Application of Quantum Machine Learning to High Energy Physics Analysis at LHC using IBM Quantum Computer Simulators and IBM Quantum Computer Hardware

Our group pioneers the use of Quantum Machine Learning (QML) on High Energy Physics analysis at LHC. We have successfully employed several QML classification algorithms in the ttH (Higgs production in association with a top quark pair) and Higgs to two muons (Higgs coupling to second generation fermions), two recent LHC flagship physics analysis, on gate-model quantum computer simulators and hardware. The simulation studies have been performed with the IBM Quantum Framework, Google Tensorflow Quantum Framework, and Amazon Braket Framework, and we have achieved good classification performance that is similar to the performances of the classical machine learning methods currently used in LHC physics analyses, classical SVM, classical BDT, and classical deep neural network for example.
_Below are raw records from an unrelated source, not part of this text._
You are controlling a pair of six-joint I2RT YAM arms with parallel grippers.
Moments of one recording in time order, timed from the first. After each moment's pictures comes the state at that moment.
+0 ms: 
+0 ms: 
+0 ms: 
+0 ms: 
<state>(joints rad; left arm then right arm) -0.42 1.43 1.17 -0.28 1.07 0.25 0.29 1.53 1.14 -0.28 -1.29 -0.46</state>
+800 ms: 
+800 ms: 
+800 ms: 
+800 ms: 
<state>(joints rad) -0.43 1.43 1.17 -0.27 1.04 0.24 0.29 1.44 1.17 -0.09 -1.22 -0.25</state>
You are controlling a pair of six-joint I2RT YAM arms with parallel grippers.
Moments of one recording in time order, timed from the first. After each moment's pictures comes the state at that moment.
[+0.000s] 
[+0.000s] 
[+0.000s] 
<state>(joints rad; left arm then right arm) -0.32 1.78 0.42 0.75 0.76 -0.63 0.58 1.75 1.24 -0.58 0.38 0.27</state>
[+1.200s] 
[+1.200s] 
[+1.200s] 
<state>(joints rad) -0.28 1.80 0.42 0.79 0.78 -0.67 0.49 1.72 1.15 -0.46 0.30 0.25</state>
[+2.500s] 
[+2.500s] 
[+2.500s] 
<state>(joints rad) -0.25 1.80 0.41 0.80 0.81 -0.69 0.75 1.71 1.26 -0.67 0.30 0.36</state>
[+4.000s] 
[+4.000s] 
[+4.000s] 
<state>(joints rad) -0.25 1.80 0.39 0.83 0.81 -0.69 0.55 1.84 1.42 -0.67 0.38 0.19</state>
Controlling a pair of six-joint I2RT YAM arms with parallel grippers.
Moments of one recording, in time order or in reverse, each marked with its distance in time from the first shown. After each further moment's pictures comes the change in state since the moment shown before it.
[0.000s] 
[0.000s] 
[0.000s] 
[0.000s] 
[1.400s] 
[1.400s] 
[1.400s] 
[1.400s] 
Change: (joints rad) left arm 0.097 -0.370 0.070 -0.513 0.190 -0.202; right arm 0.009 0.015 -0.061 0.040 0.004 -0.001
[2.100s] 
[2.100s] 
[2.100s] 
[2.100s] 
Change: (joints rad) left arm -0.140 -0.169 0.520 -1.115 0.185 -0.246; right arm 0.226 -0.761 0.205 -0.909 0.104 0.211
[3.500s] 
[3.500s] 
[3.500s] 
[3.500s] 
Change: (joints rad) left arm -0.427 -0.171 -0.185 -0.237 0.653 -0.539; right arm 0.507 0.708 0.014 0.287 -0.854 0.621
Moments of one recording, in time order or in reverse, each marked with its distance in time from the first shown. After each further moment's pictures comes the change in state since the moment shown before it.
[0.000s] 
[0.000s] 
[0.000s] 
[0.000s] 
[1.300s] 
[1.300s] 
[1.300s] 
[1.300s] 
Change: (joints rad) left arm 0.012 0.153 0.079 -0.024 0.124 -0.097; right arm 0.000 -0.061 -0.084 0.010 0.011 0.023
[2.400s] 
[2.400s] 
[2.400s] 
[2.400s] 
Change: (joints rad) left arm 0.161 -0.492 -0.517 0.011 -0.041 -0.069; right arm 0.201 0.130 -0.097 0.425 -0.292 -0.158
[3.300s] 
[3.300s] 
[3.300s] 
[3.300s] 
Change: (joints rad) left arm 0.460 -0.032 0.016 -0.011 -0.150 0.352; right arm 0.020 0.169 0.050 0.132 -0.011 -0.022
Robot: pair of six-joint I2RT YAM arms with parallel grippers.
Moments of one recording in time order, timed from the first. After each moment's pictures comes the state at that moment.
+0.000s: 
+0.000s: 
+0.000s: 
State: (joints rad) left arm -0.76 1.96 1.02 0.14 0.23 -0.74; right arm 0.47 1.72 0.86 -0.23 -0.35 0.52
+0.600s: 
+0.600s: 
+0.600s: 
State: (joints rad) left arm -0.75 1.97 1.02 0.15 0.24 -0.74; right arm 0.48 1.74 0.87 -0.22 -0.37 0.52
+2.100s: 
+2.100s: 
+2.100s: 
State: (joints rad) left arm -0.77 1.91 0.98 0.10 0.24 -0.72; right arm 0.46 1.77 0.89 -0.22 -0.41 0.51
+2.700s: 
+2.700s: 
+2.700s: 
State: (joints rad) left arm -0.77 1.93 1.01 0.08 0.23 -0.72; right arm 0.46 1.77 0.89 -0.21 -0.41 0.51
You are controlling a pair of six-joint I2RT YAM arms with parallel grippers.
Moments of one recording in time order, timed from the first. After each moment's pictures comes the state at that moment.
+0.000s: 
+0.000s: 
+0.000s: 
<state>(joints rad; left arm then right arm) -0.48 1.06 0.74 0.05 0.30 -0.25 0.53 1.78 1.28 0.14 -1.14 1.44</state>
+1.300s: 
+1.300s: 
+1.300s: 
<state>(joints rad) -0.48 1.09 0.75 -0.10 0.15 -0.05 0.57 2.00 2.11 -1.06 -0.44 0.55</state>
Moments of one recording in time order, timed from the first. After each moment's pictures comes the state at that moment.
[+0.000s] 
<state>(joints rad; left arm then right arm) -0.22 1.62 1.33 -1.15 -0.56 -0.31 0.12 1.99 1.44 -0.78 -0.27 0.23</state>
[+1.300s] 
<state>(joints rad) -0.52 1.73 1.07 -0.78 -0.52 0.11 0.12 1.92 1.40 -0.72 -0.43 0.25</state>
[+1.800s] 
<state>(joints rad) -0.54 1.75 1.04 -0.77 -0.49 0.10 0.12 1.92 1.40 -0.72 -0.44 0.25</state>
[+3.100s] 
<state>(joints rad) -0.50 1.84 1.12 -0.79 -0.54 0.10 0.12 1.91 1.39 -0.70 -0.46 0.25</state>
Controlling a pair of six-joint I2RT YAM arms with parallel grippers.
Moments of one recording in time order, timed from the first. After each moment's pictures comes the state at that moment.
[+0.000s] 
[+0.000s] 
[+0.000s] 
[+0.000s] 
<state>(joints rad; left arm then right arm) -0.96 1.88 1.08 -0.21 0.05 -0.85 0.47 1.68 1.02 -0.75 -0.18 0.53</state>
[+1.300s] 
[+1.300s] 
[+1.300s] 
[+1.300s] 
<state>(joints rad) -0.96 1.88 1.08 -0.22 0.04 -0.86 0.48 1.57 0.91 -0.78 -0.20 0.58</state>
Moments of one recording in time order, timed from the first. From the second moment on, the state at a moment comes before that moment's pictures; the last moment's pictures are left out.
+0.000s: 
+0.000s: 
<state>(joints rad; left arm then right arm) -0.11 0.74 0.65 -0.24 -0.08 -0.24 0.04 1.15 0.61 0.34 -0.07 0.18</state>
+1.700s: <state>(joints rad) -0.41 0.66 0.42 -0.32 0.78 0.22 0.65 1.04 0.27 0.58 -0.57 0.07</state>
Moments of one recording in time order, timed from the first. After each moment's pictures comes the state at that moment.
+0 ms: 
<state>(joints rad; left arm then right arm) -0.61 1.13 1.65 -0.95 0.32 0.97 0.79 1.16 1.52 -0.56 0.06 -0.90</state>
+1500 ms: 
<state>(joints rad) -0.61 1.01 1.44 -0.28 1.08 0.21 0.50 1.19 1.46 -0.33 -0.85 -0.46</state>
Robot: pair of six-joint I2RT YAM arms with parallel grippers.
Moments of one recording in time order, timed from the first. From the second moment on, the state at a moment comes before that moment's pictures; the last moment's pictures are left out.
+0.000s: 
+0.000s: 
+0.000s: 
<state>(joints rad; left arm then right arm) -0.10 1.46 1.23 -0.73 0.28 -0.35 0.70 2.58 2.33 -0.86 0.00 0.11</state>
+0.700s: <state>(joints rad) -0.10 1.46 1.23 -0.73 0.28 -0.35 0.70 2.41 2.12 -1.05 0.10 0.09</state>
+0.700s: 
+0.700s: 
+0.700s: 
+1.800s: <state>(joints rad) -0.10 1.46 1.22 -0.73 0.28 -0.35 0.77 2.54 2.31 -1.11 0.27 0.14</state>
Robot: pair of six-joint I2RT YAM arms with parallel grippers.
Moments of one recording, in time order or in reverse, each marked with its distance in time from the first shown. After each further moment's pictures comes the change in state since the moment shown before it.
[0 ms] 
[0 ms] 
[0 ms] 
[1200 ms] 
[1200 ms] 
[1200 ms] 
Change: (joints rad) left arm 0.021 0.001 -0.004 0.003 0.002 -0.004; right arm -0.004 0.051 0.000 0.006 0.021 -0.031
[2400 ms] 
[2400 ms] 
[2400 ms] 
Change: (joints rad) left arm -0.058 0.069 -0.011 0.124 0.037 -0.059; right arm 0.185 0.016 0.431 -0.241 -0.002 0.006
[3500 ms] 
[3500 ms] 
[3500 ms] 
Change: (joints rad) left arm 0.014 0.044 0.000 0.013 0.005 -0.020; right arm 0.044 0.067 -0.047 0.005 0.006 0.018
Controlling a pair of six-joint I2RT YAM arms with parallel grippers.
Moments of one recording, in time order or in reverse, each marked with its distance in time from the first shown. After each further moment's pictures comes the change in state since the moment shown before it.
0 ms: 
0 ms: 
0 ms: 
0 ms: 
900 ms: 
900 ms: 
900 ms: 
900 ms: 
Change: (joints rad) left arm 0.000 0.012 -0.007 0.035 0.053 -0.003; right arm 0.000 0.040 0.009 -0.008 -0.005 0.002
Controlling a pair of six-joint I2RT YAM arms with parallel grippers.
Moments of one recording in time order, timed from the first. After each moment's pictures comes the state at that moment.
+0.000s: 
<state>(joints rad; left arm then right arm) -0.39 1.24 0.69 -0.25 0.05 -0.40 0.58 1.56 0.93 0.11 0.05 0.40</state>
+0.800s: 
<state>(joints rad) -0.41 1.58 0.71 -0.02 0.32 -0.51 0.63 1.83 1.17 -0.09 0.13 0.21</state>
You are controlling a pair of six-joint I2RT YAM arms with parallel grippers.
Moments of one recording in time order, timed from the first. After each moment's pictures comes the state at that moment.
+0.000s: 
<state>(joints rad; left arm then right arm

We have also performed our studies using IBM superconducting quantum computer hardware and the performance is promising and is approaching the performance from IBM quantum simulators. Moreover, we extend our studies to other QML areas such as quantum anomaly detection and quantum generative adversarial, and some preliminary results have been obtained. Also, we have overcome the challenges of intensive computing resources in the cases of large qubits (25 qubits or more) and large numbers of events using NVIDIA cuQuantum with NERSC Perlmutter HPC. Our studies give an example that Quantum Machine Learning performs as well as its classical counterpart for realistic High Energy Physics analysis datasets. Furthermore, our result on noisy quantum hardware provides important validation for the result on noiseless quantum simulators.